Norman McMillan, known as “Mickey”, was a hockey player from Guelph. He played for the Guelph Maple Leafs hockey team (Guelph Professional Hockey Club), and was part of the team when they won the championship of the Canadian Professional Hockey League during the 1929-1930 season. McMillan also coached the Ontario Veterinary College’s hockey team in the mid-1930s. As General Manager of the Biltmore Hat Company, he was influential in founding the Guelph Biltmore Hockey Club in 1947, a junior affiliate of the NHL’s New York Rangers, and was the Guelph Biltmore Mad Hatters’ (or The Biltmores, for short) treasurer until the team moved to Kitchener and became the Kitchener Rangers in 1963. In 1956, McMillan became President of the Biltmore Hat Company, a position he held until 1974 when his son, Michael McMillan, took over. Norman remained as Chairman of the board. He was also President and Director of the Cutten Club for 28 years.

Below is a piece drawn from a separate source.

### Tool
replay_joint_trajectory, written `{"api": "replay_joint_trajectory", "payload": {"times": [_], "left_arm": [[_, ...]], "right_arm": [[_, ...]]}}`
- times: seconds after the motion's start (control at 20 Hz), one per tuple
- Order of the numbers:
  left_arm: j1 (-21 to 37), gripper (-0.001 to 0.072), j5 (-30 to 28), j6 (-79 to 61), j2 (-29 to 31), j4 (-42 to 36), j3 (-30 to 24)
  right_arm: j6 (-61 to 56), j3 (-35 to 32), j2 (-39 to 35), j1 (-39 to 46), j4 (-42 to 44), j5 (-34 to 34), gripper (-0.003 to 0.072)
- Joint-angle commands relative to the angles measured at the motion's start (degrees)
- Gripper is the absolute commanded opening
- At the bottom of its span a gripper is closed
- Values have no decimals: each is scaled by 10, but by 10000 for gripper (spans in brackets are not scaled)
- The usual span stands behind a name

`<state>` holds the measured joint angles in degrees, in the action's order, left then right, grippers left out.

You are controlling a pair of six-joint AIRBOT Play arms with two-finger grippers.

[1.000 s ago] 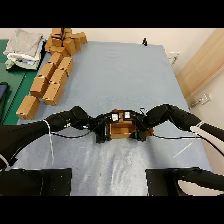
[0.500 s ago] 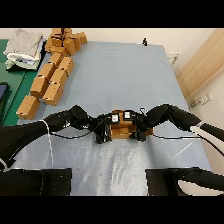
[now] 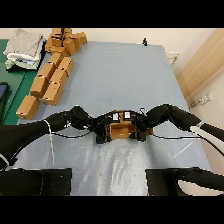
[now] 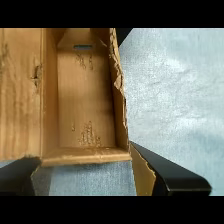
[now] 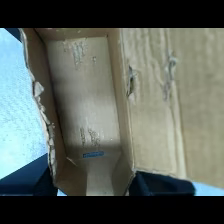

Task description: Fold the box.

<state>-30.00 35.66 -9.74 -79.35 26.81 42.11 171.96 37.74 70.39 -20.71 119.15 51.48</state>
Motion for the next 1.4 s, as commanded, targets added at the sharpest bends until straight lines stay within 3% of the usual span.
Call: {"api": "replay_joint_trajectory", "payload": {"times": [0.0,0.4,0.5,0.7,0.75,0.8,1.35], "left_arm": [[-1,699,-7,23,-1,10,1],[-5,698,-8,32,-1,19,5],[-5,570,-8,34,-1,19,5],[-5,557,-8,34,-1,19,5],[-5,438,-8,34,-1,19,5],[-5,422,-8,33,-1,19,5],[-5,422,-21,33,-1,19,5]], "right_arm": [[1,0,0,0,0,0,502],[1,0,0,0,0,0,502],[1,0,0,0,0,0,503],[1,0,0,0,0,0,503],[1,0,0,0,0,0,503],[1,0,0,0,0,0,503],[1,0,0,0,0,0,503]]}}
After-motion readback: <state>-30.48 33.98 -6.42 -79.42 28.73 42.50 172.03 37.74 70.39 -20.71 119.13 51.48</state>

Ruby Mercer (1906-1999) was an American-born Canadian writer, broadcaster, and soprano. She made her debut in 1936 as a member of the Metropolitan Opera, portraying Nedda in Pagliacci. Marriage to Geza Por brought Mercer to Toronto in 1958. She founded the periodical Opera Canada, which she edited from 1960 to 1990, as well as the Canadian Children's Opera Chorus, serving as its first president. Mercer was host of CBC Radio's weekly shows Opera Time from 1962 to 1979 and Opera in Stereo from 1979 to 1984. She became a member of the Order of Canada in 1995.

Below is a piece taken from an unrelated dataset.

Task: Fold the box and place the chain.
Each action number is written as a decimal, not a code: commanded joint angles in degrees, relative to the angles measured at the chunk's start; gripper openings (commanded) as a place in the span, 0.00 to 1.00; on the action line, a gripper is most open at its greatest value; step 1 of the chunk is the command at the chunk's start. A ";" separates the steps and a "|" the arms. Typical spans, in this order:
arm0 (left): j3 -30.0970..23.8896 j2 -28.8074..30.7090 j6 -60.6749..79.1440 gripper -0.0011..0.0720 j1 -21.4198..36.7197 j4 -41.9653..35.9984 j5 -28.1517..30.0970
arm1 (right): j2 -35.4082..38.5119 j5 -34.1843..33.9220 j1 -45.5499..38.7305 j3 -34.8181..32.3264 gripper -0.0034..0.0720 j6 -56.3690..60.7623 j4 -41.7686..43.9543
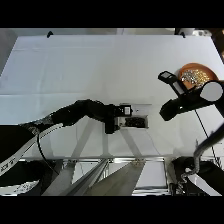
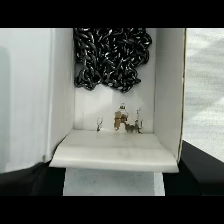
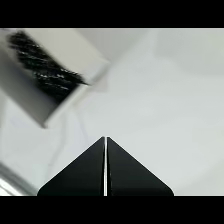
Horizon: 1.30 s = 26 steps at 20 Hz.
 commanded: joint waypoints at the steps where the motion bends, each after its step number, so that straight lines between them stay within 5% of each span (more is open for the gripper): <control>1: -0.02 -0.04 0.00 0.11 0.02 0.00 0.02 | -2.84 -4.22 -4.17 1.44 0.05 0.98 -6.71; 5: -0.02 -0.04 0.00 0.11 0.02 0.00 0.02 | -13.29 -10.97 -5.07 4.22 0.06 0.70 -4.39; 10: -0.02 -0.04 0.00 0.11 0.02 0.00 0.00 | -25.70 -13.25 -4.42 21.00 0.06 -1.49 1.16; 15: -0.02 -0.02 0.00 0.11 0.02 0.00 0.02 | -33.57 1.20 -0.79 30.62 0.06 -27.30 27.04; 19: -0.02 -0.04 0.00 0.11 0.02 0.00 0.00 | -37.11 13.22 4.52 30.60 0.06 -35.78 26.08; 20: -0.02 -0.02 0.00 0.11 0.02 0.00 0.00 | -37.18 13.64 5.35 30.60 0.11 -35.76 24.74; 22: -0.02 -0.04 0.00 0.11 0.02 0.00 0.00 | -37.13 14.45 6.16 30.60 0.41 -35.28 23.37; 26: -0.02 -0.02 0.00 0.11 0.02 0.00 0.00 | -36.00 15.93 7.72 30.45 0.43 -35.32 23.52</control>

John Miller (1817-1904), born in Scotland, was a farmer and politician in Pickering Township, Ontario, near Brougham. He immigrated to Upper Canada in 1835. By the 1860s, Miller was one of North America’s most successful Clydesdale horses and Shorthorn cattle breeders, importers, exhibitors, judges, and marketers. John Miller and Sons, run by John and several of his sons, including William (d. 1886), Robert (1857-1935), and John Jr., also imported and bred Berkshire and Yorkshire pigs and Shropshire, Leicester and Cotswold sheep. Other farmers in Pickering Township, including James Ironside Davidson (1818-1902) and John Dryden (1840-1909), often made purchases in conjunction with John Miller and Sons, including from the famous Scottish breeder Amos Cruickshank. Their families were also connected, with Davidson’s daughter Mary marrying William Miller (d. 1886), and William and Mary’s daughter Margaret marrying Dryden’s son, William Arthur Dryden.

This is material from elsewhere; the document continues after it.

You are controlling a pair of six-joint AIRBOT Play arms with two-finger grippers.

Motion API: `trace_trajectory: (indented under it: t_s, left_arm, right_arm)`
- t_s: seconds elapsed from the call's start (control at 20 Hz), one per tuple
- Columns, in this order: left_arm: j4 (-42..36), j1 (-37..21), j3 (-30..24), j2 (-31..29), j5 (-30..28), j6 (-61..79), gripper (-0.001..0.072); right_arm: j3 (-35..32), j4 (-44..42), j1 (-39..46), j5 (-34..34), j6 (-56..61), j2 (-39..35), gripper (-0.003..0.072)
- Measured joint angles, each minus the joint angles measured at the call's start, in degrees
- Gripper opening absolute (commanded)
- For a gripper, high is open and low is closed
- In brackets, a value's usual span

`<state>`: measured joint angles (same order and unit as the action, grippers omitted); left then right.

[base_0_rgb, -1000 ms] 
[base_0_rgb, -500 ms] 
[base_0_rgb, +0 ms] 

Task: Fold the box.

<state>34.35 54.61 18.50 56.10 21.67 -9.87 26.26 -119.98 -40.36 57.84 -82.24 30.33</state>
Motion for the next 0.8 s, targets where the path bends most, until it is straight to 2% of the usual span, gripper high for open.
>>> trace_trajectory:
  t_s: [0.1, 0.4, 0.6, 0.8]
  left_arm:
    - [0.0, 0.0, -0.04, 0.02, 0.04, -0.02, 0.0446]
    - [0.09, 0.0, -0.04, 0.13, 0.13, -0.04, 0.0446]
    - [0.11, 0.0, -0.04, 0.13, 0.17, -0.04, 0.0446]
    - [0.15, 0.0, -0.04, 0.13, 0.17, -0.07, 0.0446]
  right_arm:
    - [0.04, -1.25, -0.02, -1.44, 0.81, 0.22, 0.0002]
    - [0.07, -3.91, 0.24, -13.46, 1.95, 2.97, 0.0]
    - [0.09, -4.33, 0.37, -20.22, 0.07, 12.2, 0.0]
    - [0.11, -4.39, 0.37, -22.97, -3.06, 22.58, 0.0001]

Miller served on his local township and county councils from the 1860s through to the 1890s. The Miller farm, called Thistle Ha’, was designated a National Historic Site of Canada in 1973 and a Province of Ontario Heritage Property in 1977.
John Hodder Moggridge (1771-1834) was born into a prosperous Bradford upon Avon family who were involved in the textiles industry. A leading Unitarian and something of a radical among industrialists, he became a member of the landed gentry in 1803, living in Dymock, Gloucestershire, where he had inherited an estate following the death of his father. He served as Sheriff of Gloucestershire in 1809. In 1812, he moved to South Wales – where he lived for the rest of his life – and used his considerable wealth to set up “model” communities, founding the towns of Blackwood and Ynysddu in Monmouthshire to provide better living conditions for poor workers [From luciusbooks].